▸ **Problem statement**: Each entry must be copied exactly, without omission.
──────── Records for this task ────────
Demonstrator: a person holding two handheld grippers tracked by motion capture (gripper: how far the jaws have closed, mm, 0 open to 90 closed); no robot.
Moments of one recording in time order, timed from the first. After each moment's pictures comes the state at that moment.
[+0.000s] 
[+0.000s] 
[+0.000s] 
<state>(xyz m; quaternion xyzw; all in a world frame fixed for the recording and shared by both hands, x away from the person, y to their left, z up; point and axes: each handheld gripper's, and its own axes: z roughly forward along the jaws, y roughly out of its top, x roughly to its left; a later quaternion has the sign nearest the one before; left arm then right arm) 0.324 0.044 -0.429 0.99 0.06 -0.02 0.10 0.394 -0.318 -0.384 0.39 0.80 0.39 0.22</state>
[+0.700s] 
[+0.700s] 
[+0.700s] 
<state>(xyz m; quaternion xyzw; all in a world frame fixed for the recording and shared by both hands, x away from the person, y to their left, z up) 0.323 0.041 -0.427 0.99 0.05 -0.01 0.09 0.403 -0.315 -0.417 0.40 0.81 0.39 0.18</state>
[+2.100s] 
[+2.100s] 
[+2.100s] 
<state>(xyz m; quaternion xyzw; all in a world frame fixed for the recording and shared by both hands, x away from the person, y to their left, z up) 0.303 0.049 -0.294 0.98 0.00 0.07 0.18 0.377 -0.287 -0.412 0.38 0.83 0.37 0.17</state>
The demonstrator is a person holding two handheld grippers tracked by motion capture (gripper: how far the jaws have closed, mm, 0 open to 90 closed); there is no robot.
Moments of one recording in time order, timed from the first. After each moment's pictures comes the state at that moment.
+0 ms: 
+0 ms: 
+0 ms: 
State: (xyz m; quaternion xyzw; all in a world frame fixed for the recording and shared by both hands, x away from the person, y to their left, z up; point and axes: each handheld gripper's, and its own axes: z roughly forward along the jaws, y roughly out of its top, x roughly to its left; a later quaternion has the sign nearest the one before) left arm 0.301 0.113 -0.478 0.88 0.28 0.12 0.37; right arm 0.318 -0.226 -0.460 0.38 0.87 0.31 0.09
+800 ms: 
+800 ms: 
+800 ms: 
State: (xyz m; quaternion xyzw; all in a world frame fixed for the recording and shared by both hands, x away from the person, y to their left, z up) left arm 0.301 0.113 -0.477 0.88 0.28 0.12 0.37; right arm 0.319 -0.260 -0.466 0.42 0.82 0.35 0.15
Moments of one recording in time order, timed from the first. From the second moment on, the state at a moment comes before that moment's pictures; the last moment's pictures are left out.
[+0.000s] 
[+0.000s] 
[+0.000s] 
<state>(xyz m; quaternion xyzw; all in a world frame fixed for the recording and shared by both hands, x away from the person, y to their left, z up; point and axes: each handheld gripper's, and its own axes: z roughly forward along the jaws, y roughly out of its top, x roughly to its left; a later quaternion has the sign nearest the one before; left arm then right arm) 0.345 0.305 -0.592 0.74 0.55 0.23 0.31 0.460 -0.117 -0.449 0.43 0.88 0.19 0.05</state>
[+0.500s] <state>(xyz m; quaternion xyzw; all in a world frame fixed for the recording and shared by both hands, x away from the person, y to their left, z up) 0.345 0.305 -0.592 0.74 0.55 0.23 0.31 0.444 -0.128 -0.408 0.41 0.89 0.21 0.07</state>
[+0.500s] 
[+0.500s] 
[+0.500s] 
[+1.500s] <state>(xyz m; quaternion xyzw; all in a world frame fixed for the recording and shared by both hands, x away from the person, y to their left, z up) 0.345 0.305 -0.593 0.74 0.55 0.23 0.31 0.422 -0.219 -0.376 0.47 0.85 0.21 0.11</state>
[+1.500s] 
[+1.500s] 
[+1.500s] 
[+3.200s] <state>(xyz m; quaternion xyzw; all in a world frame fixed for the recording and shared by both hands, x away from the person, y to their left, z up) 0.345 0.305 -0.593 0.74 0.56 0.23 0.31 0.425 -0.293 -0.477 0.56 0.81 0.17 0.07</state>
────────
▸ **Reply to the exercise**:
Demonstrator: a person holding two handheld grippers tracked by motion capture (gripper: how far the jaws have closed, mm, 0 open to 90 closed); no robot.
Moments of one recording in time order, timed from the first. After each moment's pictures comes the state at that moment.
[+0.000s] 
[+0.000s] 
[+0.000s] 
<state>(xyz m; quaternion xyzw; all in a world frame fixed for the recording and shared by both hands, x away from the person, y to their left, z up; point and axes: each handheld gripper's, and its own axes: z roughly forward along the jaws, y roughly out of its top, x roughly to its left; a later quaternion has the sign nearest the one before; left arm then right arm) 0.324 0.044 -0.429 0.99 0.06 -0.02 0.10 0.394 -0.318 -0.384 0.39 0.80 0.39 0.22</state>
[+0.700s] 
[+0.700s] 
[+0.700s] 
<state>(xyz m; quaternion xyzw; all in a world frame fixed for the recording and shared by both hands, x away from the person, y to their left, z up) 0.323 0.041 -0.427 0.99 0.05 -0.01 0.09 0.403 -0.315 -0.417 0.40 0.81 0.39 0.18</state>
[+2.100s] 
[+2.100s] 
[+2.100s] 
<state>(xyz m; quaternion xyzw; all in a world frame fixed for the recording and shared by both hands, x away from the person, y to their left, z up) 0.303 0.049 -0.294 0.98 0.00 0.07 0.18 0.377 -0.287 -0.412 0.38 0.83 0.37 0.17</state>
The demonstrator is a person holding two handheld grippers tracked by motion capture (gripper: how far the jaws have closed, mm, 0 open to 90 closed); there is no robot.
Moments of one recording in time order, timed from the first. After each moment's pictures comes the state at that moment.
+0 ms: 
+0 ms: 
+0 ms: 
State: (xyz m; quaternion xyzw; all in a world frame fixed for the recording and shared by both hands, x away from the person, y to their left, z up; point and axes: each handheld gripper's, and its own axes: z roughly forward along the jaws, y roughly out of its top, x roughly to its left; a later quaternion has the sign nearest the one before) left arm 0.301 0.113 -0.478 0.88 0.28 0.12 0.37; right arm 0.318 -0.226 -0.460 0.38 0.87 0.31 0.09
+800 ms: 
+800 ms: 
+800 ms: 
State: (xyz m; quaternion xyzw; all in a world frame fixed for the recording and shared by both hands, x away from the person, y to their left, z up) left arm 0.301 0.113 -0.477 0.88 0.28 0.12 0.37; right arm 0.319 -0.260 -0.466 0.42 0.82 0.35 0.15
Moments of one recording in time order, timed from the first. From the second moment on, the state at a moment comes before that moment's pictures; the last moment's pictures are left out.
[+0.000s] 
[+0.000s] 
[+0.000s] 
<state>(xyz m; quaternion xyzw; all in a world frame fixed for the recording and shared by both hands, x away from the person, y to their left, z up; point and axes: each handheld gripper's, and its own axes: z roughly forward along the jaws, y roughly out of its top, x roughly to its left; a later quaternion has the sign nearest the one before; left arm then right arm) 0.345 0.305 -0.592 0.74 0.55 0.23 0.31 0.460 -0.117 -0.449 0.43 0.88 0.19 0.05</state>
[+0.500s] <state>(xyz m; quaternion xyzw; all in a world frame fixed for the recording and shared by both hands, x away from the person, y to their left, z up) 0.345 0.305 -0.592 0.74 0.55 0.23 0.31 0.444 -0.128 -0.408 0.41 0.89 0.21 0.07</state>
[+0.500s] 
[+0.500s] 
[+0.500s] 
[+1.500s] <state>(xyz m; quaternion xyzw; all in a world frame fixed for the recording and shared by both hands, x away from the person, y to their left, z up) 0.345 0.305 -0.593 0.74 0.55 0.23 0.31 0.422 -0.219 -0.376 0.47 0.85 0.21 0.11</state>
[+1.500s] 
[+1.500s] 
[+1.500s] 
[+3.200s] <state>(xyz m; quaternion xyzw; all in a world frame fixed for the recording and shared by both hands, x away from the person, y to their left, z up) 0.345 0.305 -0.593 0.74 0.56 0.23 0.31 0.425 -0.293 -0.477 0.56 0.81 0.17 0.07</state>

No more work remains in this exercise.